La mise en concurrence des étudiants comme nouvelle philosophie pour l’enseignement supérieur
Le 26 février commençait la phase de dépôt des candidatures sur la plateforme “MonMaster” qui ouvre sa deuxième édition. Cette plateforme s’inscrit dans la même philosophie de mise en concurrence des étudiants pour l’accès à la poursuite de leurs études que sa grande sœur “Parcoursup”.
La réforme de 2017, qui a instauré la sélection à l’entrée en Master, avait créé le très conditionné “droit à la poursuite d’études”. Mais ce n’était qu’une façade, en pratique, de très nombreux étudiants n’ont pas reçu d’affectations. En 2021, c’est 12 050 étudiants qui ont même saisi leur rectorat faute de réponses positives, dont 7 013 qui ont été considérés comme recevables. Seulement 2 845 ont donné lieu à une proposition d’admission dont le contenu du master n’était nullement assuré de correspondre avec les aspirations de l’étudiant. Depuis l’instauration de la réforme, les saisines des rectorats ont augmenté de 129 % faute de réponses positives pour des étudiants qui avaient pourtant bel et bien validé leur licence.
En témoignent les présidents d’université et les directeurs de master, la plateforme semble avoir grandement accru le nombre de candidatures en institutionnalisant toujours plus la philosophie de mise en concurrence des étudiants sur le nouveau marché de l’enseignement supérieur. Cela a poussé les étudiants à multiplier les candidatures pour tenter d’augmenter leurs chances d’accéder à une poursuite d’études. Cette situation a fortement dégradé la capacité des établissements à évaluer les dossiers des candidats, toujours plus nombreux malgré les annonces de désinvestissement dans l’université qu’enchaîne le gouvernement.

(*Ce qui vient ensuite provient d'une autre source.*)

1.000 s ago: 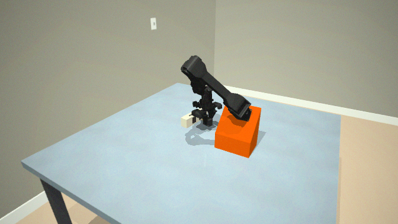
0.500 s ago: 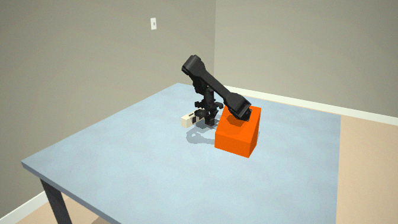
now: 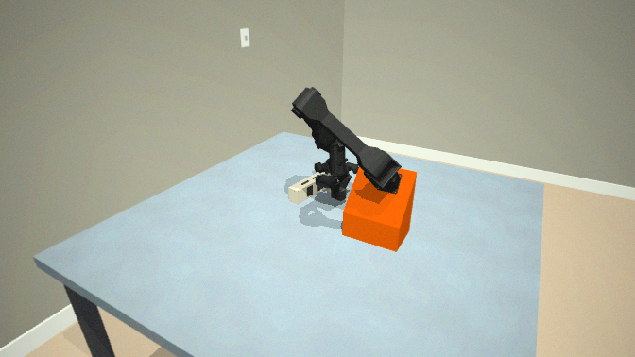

Une communication faussement rassurante du ministère
Comme lors de la dernière phase de candidature, le ministère de l’Enseignement supérieur se veut rassurant. Il présente la nouvelle plateforme aux étudiants comme un “outil pour leur simplifier la vie”, et aux établissements comme un moyen de s’assurer d’avoir des classes pleines à la rentrée.
L’ergonomie de la plateforme et la communication visuelle bien étudiées constituent l’arbre qui cache la forêt. En effet, malgré les berceuses du gouvernement, ce n’est pas cela qui aidera les dizaines de milliers de jeunes étudiants à accéder au master de leurs souhaits.
Des critères de sélection flous, porte ouverte à une véritable sélection sociale des étudiants
Les très nombreuses candidatures vont être étudiées et classées par les directeurs de formation en large sous effectifs. Chaque responsable de master fixe les critères d’admission dans sa formation comme il le souhaite.
Malgré la communication du ministère qui annonce que “Notes, cohérence du projet professionnel, motivation sont regardées de près”, cette large liberté donnée aux directeurs de formation est la porte ouverte à de nombreux abus.
En effet, de nombreux étudiants témoignent avoir été questionnés lors d’entretiens de sélection sur leur besoin d’avoir recours à un job alimentaire en parallèle de leurs études. Une pratique souvent considérée par les établissements comme “incompatible avec le bon déroulé de la formation”. Par la mise en concurrence des étudiants, leur situation sociale devient un véritable critère de sélection. Les établissements préféreront toujours l’assurance de l’étudiant qui pourra seulement se soucier de ses études à celui, plus précaire, qui devra subir le salariat étudiant pour les poursuivre.
Plus directement, ce système de mise en concurrence nationale des étudiants nécessite d’avoir les moyens d’aller dans les grandes villes pour suivre le master qui correspond à ses aspirations.
Malgré le vernis de communication autour d’une plateforme réputée plus fonctionnelle, c’est la philosophie libérale bourgeoise tout entière que le gouvernement d’Emmanuel Macron s’évertue à imprimer dans l’éducation supérieure qui condamne la jeunesse étudiante à un déterminisme social toujours plus fort.